> **TASK BRIEF**:
Give the records again exactly, but drop the pictures.

Data records:

· · ·

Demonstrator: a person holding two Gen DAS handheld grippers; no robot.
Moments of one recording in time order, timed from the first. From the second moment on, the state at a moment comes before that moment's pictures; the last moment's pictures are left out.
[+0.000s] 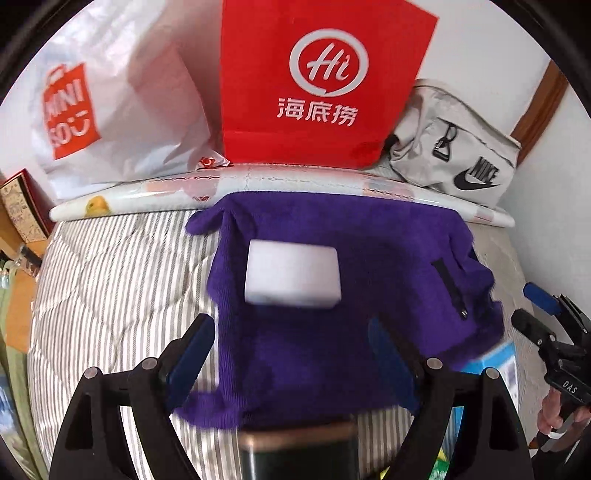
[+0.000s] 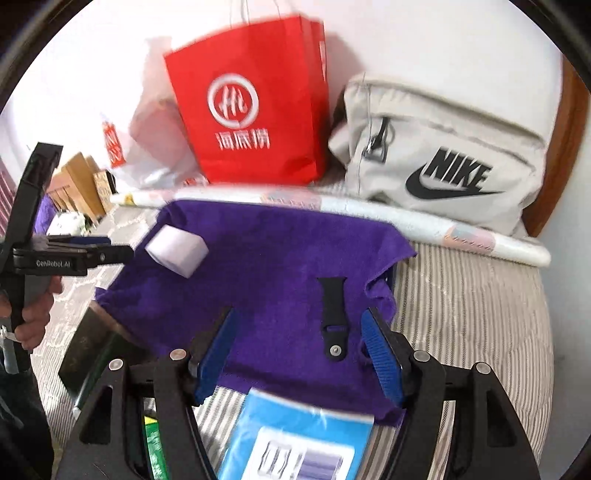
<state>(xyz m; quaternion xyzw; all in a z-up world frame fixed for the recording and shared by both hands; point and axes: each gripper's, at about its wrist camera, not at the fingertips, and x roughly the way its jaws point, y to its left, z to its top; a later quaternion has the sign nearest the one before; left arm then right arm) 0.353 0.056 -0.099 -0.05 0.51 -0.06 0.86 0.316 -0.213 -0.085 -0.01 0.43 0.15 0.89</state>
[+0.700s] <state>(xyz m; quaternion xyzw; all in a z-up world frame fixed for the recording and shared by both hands) 0.150 0.043 -0.104 -0.08 0.49 -0.10 0.86 0.148 -0.241 -0.079 0.00 0.42 0.11 0.90</state>
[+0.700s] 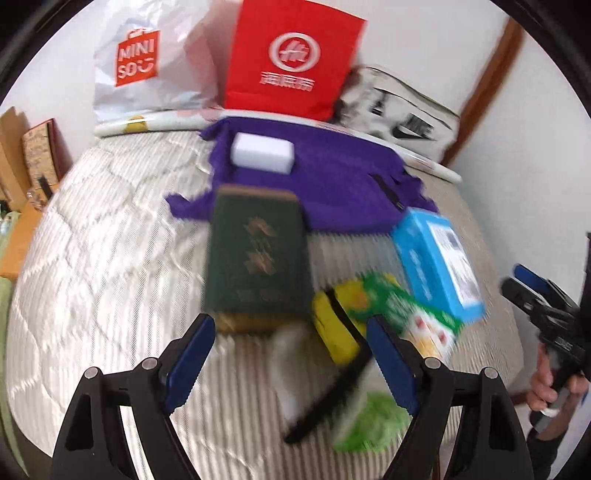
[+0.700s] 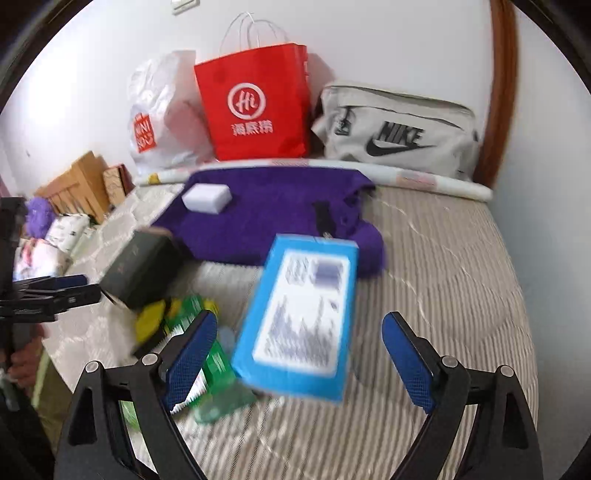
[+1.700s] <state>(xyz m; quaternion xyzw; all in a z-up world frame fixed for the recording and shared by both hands) 0.086 -0.016 -0.143 0.01 0.46 -0.18 0.87 0.062 -0.217 -0.096 0.01 0.39 0.16 0.90</state>
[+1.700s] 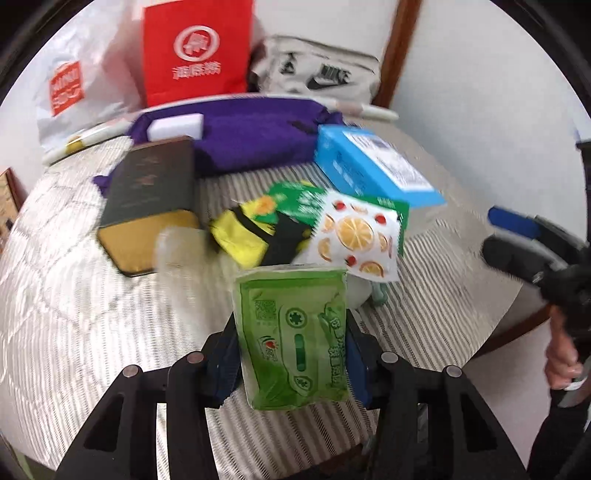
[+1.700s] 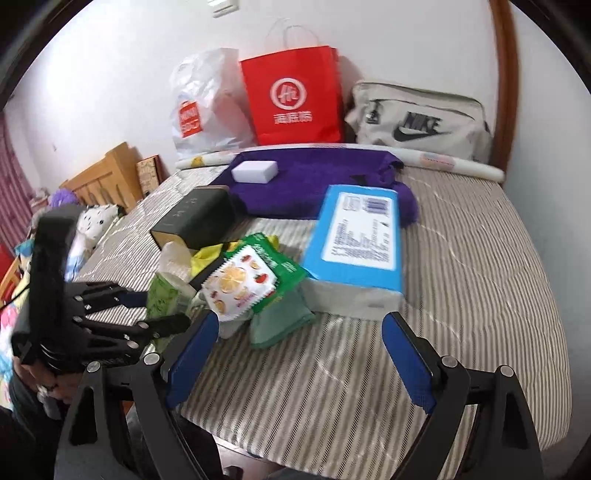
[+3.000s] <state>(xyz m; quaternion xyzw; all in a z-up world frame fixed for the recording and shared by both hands) 0.097 0.073 -0.157 -0.10 0.47 -0.11 0.87 0.084 -0.150 -0.119 -0.06 0.40 0.27 0.88</state>
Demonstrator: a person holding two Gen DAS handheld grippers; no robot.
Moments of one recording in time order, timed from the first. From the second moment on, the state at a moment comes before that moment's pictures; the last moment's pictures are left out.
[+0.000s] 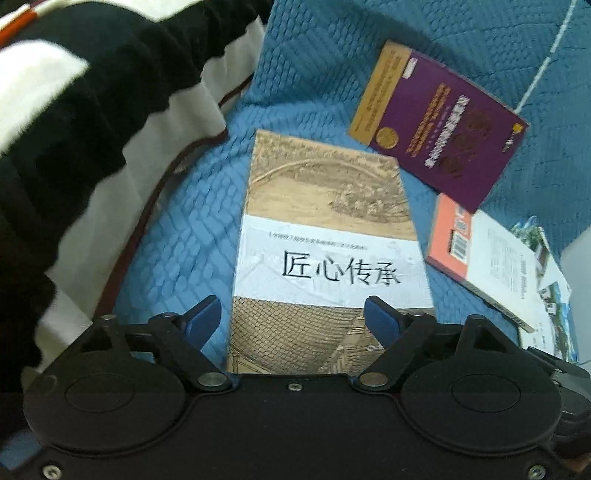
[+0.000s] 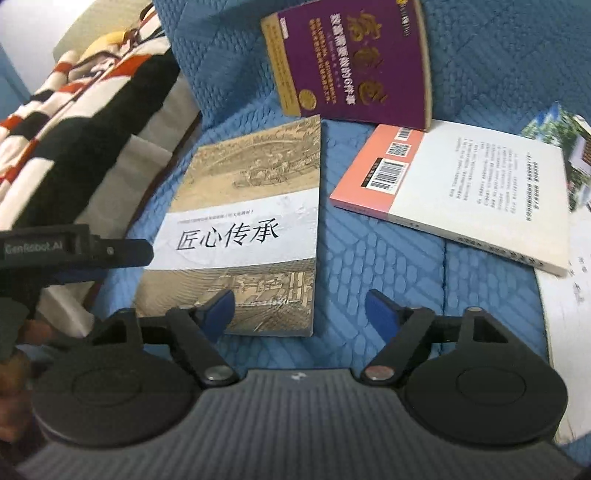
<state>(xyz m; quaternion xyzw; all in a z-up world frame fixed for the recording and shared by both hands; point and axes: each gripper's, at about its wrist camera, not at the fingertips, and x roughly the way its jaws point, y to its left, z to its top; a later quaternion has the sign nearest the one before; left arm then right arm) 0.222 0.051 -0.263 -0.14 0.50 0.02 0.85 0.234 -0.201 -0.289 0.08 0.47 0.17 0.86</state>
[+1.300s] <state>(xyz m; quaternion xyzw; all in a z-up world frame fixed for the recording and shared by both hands) 0.221 0.064 -0.295 -0.19 0.54 0.01 0.82 0.260 -0.196 -0.295 0.14 0.47 0.23 0.84</state>
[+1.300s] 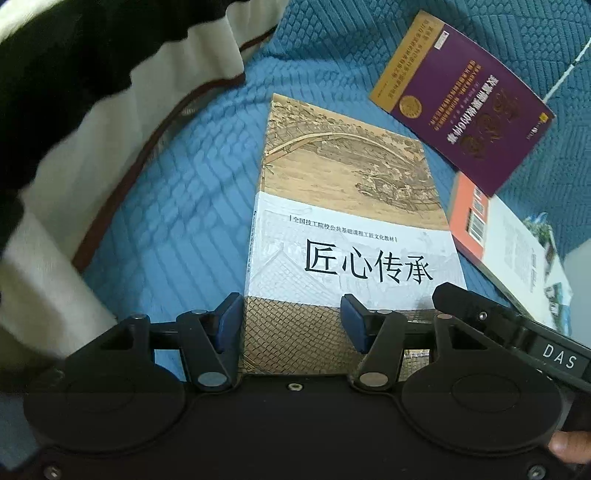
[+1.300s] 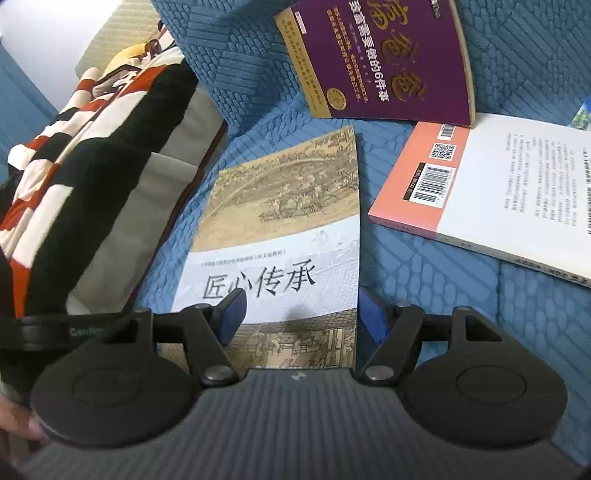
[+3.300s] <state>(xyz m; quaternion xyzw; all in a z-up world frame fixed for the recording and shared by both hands) 0.192 0.034 -0.289 -0.17 0.52 -0.05 0.83 0.215 -0.229 -0.284 0.10 0.45 0.16 0.87</state>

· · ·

> **RESULT OF THE EXERCISE**:
Demonstrator: a person holding two Gen DAS handheld grippers; no robot.
Moments of one recording in time order, timed from the first. From the second moment on, the state at a moment comes before that moment's pictures; the last moment's pictures are left out.
[+0.000s] 
[+0.000s] 
<state>(xyz m; quaternion xyzw; all in a z-up world frame fixed for the recording and shared by both hands; point and axes: each gripper's, at about its wrist camera, not at the fingertips, and x roughly the way its jaws point, y to its left, z to its top; a later quaternion has the sign nearest the one before; left arm then right arm) 0.353 0.056 -0.099 -0.05 0.51 -0.06 0.86 0.316 -0.213 -0.085 -0.01 0.43 0.15 0.89</state>
[+0.700s] <state>(xyz m; quaternion xyzw; all in a z-up world frame fixed for the recording and shared by both hands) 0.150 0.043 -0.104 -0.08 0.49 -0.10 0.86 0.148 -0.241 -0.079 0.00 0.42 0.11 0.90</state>
[+0.700s] 
[+0.700s] 
[+1.700s] <state>(xyz m; quaternion xyzw; all in a z-up world frame fixed for the recording and shared by both hands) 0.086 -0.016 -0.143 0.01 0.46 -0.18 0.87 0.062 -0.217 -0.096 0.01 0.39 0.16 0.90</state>
[+1.700s] 
[+1.700s] 
[+3.000s] <state>(xyz m; quaternion xyzw; all in a z-up world frame fixed for the recording and shared by both hands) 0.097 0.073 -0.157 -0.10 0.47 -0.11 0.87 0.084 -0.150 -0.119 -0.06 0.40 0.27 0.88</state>
Demonstrator: a person holding two Gen DAS handheld grippers; no robot.
Moments of one recording in time order, timed from the first. From the second moment on, the state at a moment comes before that moment's pictures; the last moment's pictures are left out.
[+0.000s] 
[+0.000s] 
<state>(xyz m; quaternion xyzw; all in a z-up world frame fixed for the recording and shared by both hands; point and axes: each gripper's, at about its wrist camera, not at the fingertips, and x roughly the way its jaws point, y to its left, z to its top; a later quaternion has the sign nearest the one before; left arm then right arm) 0.222 0.051 -0.263 -0.14 0.50 0.02 0.85 0.234 -0.201 -0.289 0.08 0.47 0.17 0.86</state>
[+1.300s] <state>(xyz m; quaternion xyzw; all in a z-up world frame fixed for the recording and shared by both hands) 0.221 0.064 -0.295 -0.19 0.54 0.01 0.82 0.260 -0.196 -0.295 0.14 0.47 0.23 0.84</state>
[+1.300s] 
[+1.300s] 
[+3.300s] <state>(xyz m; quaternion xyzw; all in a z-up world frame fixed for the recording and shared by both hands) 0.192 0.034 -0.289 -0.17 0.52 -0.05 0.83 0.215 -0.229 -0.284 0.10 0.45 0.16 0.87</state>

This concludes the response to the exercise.